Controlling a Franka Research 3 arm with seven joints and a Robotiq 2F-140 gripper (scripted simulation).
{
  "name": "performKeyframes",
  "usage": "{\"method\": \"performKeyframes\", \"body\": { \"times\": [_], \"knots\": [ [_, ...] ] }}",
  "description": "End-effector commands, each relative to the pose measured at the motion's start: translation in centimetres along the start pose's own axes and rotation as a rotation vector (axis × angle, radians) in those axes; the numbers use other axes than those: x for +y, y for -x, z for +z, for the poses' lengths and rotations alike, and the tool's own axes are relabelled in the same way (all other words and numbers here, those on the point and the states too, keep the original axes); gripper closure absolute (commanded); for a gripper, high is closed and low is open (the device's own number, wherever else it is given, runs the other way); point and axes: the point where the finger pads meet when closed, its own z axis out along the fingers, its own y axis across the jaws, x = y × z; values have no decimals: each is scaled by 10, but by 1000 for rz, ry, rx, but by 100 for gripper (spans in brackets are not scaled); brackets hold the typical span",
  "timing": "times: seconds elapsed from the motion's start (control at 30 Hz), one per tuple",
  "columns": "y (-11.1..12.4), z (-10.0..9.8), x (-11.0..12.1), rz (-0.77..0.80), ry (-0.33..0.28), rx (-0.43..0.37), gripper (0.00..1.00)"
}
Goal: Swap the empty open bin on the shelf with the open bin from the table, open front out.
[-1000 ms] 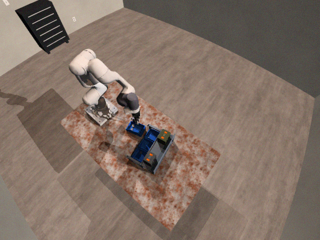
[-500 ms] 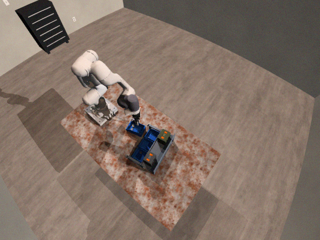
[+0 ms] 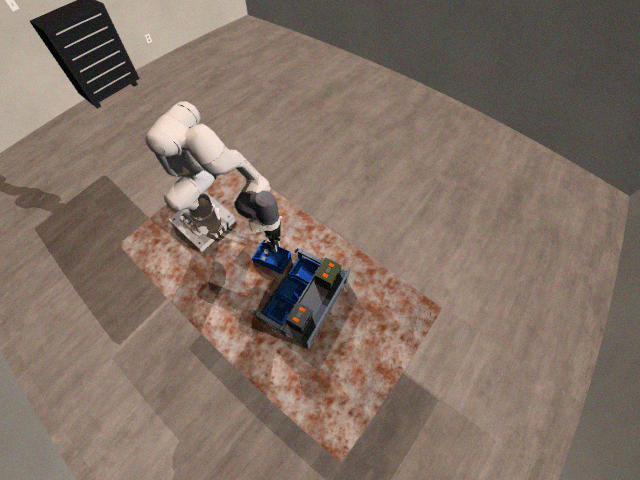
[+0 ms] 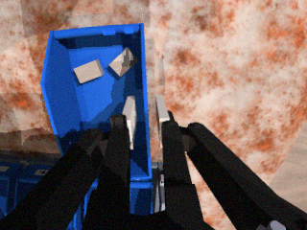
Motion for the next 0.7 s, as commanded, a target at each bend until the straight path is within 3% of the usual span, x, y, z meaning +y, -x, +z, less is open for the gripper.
{"method": "performKeyframes", "body": {
  "times": [0.0,0.53,0.57,0.67],
  "knots": [
    [1,1,0,4,-2,-6,85],
    [1,2,0,4,-2,-6,85],
    [1,2,0,4,-2,-6,100],
    [1,2,0,4,-2,-6,100]
  ]
}}
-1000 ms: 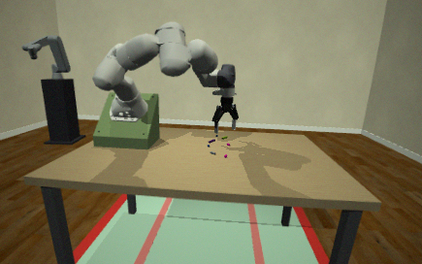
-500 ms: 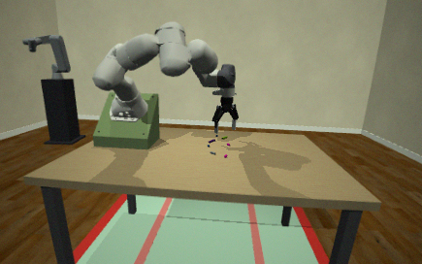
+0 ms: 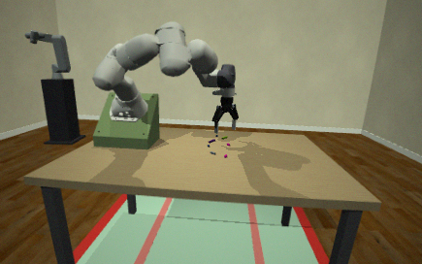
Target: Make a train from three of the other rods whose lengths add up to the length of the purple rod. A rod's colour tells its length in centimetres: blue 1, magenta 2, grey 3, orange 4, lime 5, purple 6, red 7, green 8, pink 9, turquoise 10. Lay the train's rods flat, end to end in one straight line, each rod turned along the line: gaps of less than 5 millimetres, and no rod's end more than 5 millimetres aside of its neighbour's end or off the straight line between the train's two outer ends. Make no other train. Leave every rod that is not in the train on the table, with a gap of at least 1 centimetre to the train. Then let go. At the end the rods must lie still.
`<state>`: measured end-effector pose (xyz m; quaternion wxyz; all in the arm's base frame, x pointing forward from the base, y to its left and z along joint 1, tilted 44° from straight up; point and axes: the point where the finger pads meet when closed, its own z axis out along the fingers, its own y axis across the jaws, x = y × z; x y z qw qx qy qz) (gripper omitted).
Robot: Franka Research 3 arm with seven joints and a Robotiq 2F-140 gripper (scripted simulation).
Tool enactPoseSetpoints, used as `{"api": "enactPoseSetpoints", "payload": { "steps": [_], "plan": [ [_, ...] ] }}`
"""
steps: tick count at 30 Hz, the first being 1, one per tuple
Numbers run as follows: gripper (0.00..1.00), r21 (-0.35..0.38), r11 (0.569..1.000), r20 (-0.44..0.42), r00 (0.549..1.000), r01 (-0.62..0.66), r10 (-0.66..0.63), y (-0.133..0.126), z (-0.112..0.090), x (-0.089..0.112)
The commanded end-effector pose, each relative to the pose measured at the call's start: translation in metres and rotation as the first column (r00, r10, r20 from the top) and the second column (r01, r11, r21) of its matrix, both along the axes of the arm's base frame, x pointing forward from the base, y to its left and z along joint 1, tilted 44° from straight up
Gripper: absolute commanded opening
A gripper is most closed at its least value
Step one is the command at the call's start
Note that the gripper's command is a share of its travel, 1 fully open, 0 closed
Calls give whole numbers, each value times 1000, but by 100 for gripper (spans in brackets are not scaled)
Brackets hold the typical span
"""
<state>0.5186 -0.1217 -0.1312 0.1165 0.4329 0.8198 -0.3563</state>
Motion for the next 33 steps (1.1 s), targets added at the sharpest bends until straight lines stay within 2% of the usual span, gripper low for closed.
{"api": "enactPoseSetpoints", "payload": {
  "steps": [1, 18, 22, 25, 33],
  "plan": [
    [100, -4, 1000, -4, 1000, -5, 5, -1, 1, 0],
    [100, -5, 1000, 4, 1000, 4, -4, -1, 1, 0],
    [100, -12, 998, 56, 997, 58, -57, -2, 2, 0],
    [100, -18, 989, 139, 980, 144, -141, -5, 5, 0],
    [100, -17, 973, 222, 950, 230, -221, -7, 7, 0]
  ]
}}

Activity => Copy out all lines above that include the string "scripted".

Written answer =>
Controlling a Franka Research 3 arm with seven joints and a Robotiq 2F-140 gripper (scripted simulation).
Robot: Franka Research 3 arm with seven joints and a Robotiq 2F-140 gripper (scripted simulation).

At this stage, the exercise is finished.